• Task instructions: Your answer should be one number: the count of lines below that contain "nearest".

[Stored items from a collection]
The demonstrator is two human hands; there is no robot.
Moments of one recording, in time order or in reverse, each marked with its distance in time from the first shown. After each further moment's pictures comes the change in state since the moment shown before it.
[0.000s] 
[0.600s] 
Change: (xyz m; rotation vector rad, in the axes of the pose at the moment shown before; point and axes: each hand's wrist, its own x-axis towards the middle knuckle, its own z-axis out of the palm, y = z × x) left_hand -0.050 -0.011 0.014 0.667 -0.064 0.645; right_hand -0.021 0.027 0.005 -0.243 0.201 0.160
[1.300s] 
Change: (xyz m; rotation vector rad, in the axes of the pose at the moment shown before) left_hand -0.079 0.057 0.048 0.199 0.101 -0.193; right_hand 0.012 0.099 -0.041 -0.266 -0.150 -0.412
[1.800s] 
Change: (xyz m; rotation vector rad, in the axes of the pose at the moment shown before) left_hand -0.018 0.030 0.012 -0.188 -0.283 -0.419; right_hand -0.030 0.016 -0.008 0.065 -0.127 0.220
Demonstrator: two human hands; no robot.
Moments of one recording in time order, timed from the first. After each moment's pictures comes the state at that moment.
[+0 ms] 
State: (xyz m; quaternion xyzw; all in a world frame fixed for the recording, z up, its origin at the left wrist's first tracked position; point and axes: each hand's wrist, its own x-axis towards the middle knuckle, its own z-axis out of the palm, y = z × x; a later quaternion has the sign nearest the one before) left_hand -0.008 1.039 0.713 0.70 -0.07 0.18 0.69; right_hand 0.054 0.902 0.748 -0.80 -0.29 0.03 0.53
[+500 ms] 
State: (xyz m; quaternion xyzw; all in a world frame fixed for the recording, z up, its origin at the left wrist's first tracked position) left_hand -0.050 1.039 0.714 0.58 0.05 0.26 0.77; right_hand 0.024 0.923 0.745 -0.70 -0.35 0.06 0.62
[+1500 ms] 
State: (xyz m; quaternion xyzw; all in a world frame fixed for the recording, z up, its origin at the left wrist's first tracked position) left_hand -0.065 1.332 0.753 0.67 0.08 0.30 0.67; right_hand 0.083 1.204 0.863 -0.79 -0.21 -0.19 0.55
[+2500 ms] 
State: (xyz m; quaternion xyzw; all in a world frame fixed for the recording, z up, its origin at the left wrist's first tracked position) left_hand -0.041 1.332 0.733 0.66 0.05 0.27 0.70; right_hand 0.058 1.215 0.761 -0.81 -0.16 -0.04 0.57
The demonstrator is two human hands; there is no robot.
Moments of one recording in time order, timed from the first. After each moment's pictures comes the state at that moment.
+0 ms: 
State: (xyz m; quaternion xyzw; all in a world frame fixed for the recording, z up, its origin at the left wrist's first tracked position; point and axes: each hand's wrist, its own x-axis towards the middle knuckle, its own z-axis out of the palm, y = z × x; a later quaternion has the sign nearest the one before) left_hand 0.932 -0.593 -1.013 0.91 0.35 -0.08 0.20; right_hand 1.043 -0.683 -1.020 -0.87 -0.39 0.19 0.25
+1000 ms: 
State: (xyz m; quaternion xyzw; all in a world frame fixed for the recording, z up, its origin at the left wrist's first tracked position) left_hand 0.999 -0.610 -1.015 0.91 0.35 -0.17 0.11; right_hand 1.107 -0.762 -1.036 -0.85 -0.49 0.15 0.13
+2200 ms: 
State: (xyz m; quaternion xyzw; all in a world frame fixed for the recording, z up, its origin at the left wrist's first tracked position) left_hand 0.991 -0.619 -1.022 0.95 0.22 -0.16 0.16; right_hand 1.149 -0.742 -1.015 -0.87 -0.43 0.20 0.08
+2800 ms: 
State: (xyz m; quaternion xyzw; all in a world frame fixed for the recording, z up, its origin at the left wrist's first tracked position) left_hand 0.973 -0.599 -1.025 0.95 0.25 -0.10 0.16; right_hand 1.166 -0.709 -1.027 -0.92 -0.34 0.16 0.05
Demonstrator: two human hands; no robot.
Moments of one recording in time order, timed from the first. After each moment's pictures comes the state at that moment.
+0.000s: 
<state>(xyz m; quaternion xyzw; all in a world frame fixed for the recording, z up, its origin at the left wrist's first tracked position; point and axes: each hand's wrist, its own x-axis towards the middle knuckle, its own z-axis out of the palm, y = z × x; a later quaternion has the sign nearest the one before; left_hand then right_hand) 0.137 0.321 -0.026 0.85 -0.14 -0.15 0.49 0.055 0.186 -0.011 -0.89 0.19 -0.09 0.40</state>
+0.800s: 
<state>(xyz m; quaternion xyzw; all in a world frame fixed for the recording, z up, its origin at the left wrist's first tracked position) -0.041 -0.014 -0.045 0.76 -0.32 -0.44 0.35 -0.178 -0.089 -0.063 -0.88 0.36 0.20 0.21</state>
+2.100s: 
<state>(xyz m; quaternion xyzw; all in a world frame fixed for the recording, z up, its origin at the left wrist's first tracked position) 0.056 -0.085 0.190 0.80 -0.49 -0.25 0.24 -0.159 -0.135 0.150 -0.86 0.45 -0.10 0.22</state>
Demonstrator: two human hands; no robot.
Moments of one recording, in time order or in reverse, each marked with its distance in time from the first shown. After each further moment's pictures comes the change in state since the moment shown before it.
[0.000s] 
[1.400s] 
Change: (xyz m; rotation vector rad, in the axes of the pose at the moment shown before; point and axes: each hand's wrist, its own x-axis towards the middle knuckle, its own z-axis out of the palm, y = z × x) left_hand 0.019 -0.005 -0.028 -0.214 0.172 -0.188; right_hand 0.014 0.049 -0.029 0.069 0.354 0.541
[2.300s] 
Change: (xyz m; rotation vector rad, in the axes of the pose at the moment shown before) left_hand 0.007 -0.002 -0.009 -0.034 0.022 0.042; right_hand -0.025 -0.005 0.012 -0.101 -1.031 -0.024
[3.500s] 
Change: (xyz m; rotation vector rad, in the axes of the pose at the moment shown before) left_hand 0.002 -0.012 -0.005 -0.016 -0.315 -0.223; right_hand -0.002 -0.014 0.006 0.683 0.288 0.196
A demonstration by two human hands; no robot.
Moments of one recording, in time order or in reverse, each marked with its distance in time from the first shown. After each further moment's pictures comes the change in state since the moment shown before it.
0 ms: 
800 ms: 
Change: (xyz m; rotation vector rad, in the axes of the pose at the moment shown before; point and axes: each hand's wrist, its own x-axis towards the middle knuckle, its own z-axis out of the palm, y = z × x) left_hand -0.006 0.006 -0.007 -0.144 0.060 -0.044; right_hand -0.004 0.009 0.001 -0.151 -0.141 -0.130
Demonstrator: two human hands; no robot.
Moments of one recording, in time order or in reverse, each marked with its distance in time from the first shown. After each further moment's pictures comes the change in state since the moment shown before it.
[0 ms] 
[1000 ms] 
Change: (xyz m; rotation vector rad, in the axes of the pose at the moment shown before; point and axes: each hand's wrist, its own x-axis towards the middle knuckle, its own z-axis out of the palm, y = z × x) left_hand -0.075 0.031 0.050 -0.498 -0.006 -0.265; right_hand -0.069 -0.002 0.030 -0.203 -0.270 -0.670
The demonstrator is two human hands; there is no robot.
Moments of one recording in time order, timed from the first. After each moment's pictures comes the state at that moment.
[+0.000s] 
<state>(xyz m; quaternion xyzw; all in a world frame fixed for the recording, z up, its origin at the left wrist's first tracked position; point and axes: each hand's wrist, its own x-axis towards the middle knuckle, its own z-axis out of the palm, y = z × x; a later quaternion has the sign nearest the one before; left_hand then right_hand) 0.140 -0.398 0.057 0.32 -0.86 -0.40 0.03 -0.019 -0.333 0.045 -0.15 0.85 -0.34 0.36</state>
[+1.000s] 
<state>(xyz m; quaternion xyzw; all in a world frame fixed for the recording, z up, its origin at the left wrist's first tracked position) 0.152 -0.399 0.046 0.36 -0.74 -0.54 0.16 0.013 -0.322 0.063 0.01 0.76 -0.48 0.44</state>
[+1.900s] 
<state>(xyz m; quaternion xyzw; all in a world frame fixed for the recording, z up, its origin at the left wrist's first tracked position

• Solution: 4